I saw an advert on YachtWorld for a big Beneteau that is almost too good to believe... look at this 2007 Beneteau 52 "Stowaway"


----------



## blt2ski (May 5, 2005)

What yrs was the 49DS offered? About 3-4 yrs ago jeanneau started to go thru there whole line up trying to get the injected molded deck's etc into the lineup. So they did a redesign/mold on it. That may have been and issue. OR, it just plain did not sell!

I do wish they would have kept the SO/SF 35's. That was a fast boat for what it was. The SO/SF37 was one of the most sold boats they had. Now they have gone to a more bulky hull for lack of better term. Not sure if Sunsail, probably the biggest buyer of Jeanneau boats had something to do with this or not.

Marty


----------



## Zanshin (Aug 27, 2006)

I seem to choose models that get phased out quickly - I had a K75 then went to an R1200C, both of which had very short production runs. But the 49DS lasted 3 seasons until this year and I haven't seen or heard any reasons for pulling the model. Changing moulds and tooling must be expensive at Jeanneau so there must have been a strong business driving reason behind this change. Sunsail/Moorings didn't go for the 49DS but have a lot of their "Moorings 493"s out there. I think the Moorings model has some additional hull bonding/stringers put in when compared to the normal production model but that is the only difference.


----------



## Zanshin (Aug 27, 2006)

Giu - I hoped you received the PDF description. I am flying down to France next weekend to take a look at this one!


----------



## martylaffer (Jun 14, 2003)

I own a 2004 Grand Soleil 45 and have been in the middle of litigation with the broker, MareBlu (Harold Del Rosario) and Cantiere Del Pardo. The factory (CDP) claims that they sold the new boat to the broker/dealer and not to me, therefore the $25,000 of warranty work is not their responsibility. Their lawyer in San Diego filed briefs questioning why I, as the consumer would make a claim against the builder, when it's the dealer's responsibility.

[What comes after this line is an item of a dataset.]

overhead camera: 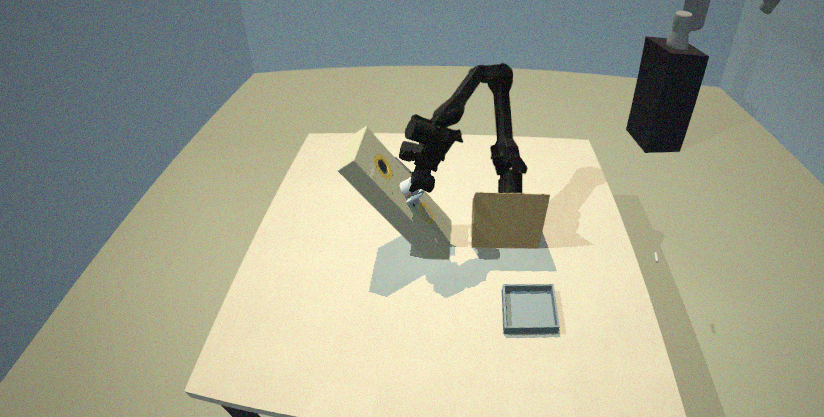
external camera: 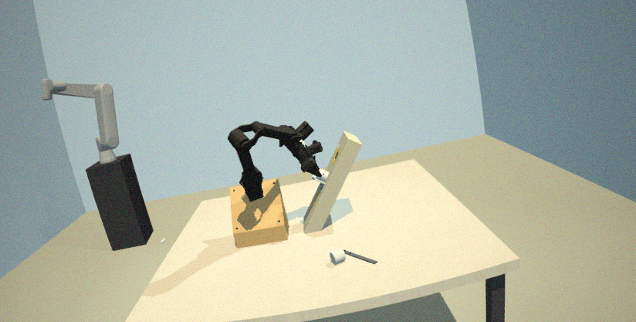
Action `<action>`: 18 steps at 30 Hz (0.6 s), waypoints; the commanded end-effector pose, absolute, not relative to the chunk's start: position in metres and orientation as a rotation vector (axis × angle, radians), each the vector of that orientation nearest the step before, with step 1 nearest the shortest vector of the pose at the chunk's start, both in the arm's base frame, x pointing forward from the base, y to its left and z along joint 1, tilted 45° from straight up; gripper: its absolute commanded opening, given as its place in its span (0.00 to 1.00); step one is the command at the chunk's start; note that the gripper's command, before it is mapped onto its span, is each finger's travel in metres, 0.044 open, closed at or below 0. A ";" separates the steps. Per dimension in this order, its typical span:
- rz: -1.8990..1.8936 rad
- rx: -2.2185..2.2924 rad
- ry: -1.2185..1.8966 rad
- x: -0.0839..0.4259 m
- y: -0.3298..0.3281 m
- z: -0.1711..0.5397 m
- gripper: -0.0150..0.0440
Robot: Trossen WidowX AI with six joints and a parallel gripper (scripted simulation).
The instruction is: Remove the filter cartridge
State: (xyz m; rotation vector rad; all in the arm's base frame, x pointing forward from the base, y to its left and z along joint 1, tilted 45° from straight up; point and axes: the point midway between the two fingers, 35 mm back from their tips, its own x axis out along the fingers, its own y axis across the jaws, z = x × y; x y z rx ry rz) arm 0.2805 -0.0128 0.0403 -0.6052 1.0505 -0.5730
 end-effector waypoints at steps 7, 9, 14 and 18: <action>-0.575 -0.602 1.049 0.281 -0.013 0.041 0.48; -0.575 -0.602 1.049 0.281 -0.012 0.041 0.39; -0.573 -0.603 1.050 0.292 -0.005 0.050 0.25; -0.572 -0.604 1.050 0.297 -0.001 0.055 0.25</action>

The dealer, who represented that he was the exclusive importer of Grand Soleil for North and South America, turns out to be a dealer for Southern New Jersey to Georgia. I purchased the boat in California. MareBlu was never licensed to do business in California.

I would NEVER purchase a Grand Soleil again.


----------



## sailingdog (Mar 19, 2006)

It is unfortunate that Grand Soleil doesn't stand behind their product...but a little due diligence on your part before purchasing wouldn't have hurt either.


----------